Sharp offered her pack to her and she took it with a wry grimace. “I think I’m going to burn this when I get home.”

“There you go,” Sharp said, nudging her a little with one elbow. “Now you’re thinking ahead.” He led the way into the tunnel and they began the trek toward the hatch at the other end. She fell in behind him.

“Why are you so cheerful?” she asked, frowning at him.

“It’s just nice to get out of the cave for a little while,” he said like he was some 1950s housewife.

She rolled her eyes. “Why is it, that when the danger is the highest, you get really silly? Like when you had to slap me out of my hysterics after our helicopter crash.”

“Dude,” Hernandez said, disapproval coloring his tone. “You slapped her?”

“No. I slipped a spare magazine for her Beretta into her back pocket.”

“Huh,” Smoke grunted. “Is that what we’re calling it these days?”

For a moment no one said anything, then Grace began to laugh.

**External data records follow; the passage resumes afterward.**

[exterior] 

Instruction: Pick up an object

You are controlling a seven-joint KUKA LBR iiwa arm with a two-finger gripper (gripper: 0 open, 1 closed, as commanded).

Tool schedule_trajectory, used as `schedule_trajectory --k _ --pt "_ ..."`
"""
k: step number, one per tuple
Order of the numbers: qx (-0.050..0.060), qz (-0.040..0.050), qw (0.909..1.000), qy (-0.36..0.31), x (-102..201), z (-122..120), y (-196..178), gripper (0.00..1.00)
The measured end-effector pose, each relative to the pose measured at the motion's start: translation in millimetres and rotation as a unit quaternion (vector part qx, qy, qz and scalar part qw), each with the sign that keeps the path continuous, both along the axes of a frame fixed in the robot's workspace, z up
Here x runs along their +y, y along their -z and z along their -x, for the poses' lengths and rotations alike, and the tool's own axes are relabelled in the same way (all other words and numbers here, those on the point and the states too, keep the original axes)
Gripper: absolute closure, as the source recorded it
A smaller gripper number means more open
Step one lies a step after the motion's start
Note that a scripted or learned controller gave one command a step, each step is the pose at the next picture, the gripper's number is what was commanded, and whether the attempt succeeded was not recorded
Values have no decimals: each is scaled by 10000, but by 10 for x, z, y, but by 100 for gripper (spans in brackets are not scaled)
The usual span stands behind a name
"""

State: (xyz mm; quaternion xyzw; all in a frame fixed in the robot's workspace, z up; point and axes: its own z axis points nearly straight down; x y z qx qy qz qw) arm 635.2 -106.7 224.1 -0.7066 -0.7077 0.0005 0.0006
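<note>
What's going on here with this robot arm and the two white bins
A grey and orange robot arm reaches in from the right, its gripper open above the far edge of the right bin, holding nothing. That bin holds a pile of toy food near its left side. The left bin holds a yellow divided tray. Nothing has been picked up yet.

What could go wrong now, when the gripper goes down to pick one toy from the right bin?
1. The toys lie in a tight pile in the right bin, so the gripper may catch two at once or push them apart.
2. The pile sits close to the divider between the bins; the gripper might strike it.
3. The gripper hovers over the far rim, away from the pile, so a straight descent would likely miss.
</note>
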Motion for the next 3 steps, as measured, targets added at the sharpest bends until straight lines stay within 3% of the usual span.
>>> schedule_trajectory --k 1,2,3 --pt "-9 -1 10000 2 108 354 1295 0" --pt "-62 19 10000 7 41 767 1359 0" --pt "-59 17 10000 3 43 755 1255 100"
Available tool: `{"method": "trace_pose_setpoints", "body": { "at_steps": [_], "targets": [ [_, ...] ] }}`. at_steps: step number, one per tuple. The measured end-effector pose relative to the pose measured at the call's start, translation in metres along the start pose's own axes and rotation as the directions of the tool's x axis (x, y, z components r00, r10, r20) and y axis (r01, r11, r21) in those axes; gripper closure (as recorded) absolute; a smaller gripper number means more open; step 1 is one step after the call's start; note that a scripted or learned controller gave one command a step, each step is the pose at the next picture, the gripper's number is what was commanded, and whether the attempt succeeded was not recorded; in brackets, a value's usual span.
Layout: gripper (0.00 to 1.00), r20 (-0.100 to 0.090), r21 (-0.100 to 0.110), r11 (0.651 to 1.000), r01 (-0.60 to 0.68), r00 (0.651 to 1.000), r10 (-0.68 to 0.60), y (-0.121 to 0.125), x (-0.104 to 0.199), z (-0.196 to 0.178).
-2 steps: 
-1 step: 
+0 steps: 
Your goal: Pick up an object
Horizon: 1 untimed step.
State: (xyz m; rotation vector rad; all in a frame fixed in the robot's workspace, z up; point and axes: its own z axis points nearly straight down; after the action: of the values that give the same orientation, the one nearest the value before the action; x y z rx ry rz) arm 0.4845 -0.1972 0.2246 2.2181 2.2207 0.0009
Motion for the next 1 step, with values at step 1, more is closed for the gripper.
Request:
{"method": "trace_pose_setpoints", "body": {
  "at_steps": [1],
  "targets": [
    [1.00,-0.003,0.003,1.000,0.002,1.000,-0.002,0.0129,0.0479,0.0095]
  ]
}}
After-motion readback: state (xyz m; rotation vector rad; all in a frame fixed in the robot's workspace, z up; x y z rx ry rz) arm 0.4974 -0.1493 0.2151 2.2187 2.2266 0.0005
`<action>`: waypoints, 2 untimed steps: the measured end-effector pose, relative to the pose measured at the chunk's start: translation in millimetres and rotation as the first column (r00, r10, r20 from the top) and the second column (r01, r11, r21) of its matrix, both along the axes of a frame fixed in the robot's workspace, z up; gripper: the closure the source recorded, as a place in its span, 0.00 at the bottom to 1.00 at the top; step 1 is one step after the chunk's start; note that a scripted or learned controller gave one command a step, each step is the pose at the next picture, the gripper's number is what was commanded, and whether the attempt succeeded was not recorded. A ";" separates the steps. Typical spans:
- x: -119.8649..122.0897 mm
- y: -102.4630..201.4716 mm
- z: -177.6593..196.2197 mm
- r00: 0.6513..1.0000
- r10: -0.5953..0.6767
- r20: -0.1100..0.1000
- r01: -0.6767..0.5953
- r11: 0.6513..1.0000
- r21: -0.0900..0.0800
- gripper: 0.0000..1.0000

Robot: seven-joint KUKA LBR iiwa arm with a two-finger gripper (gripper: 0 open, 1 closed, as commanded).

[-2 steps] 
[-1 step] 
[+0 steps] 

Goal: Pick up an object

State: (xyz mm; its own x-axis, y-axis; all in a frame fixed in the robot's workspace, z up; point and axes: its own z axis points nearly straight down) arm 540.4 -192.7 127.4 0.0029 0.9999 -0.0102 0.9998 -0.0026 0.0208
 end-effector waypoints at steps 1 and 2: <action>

So hard she stopped walking, slapped a hand over her mouth and had to lean one hand against the tunnel wall to keep from sliding down to her knees.

Sharp grinned at Smoke, the sly devil, and winked at the other man.

Smoke gave him a brief smile in return, his straight white teeth gleaming in the darkness and against his tanned skin.

Grace stopped laughing and smacked Smoke on the shoulder. “You ought to come with a warning label.”

“What, like slippery when wet?” Hernandez asked.

Smoke appeared to give it some serious thought. “Smoke. Fire. Boom,” he said.

“Yours would read, ‘out for lunch,’ Hernandez,” Sharp said as he started walking again.

Very quietly behind him, Grace said, “I shouldn’t be laughing. Our situation is so...terrible. Is it okay to laugh?”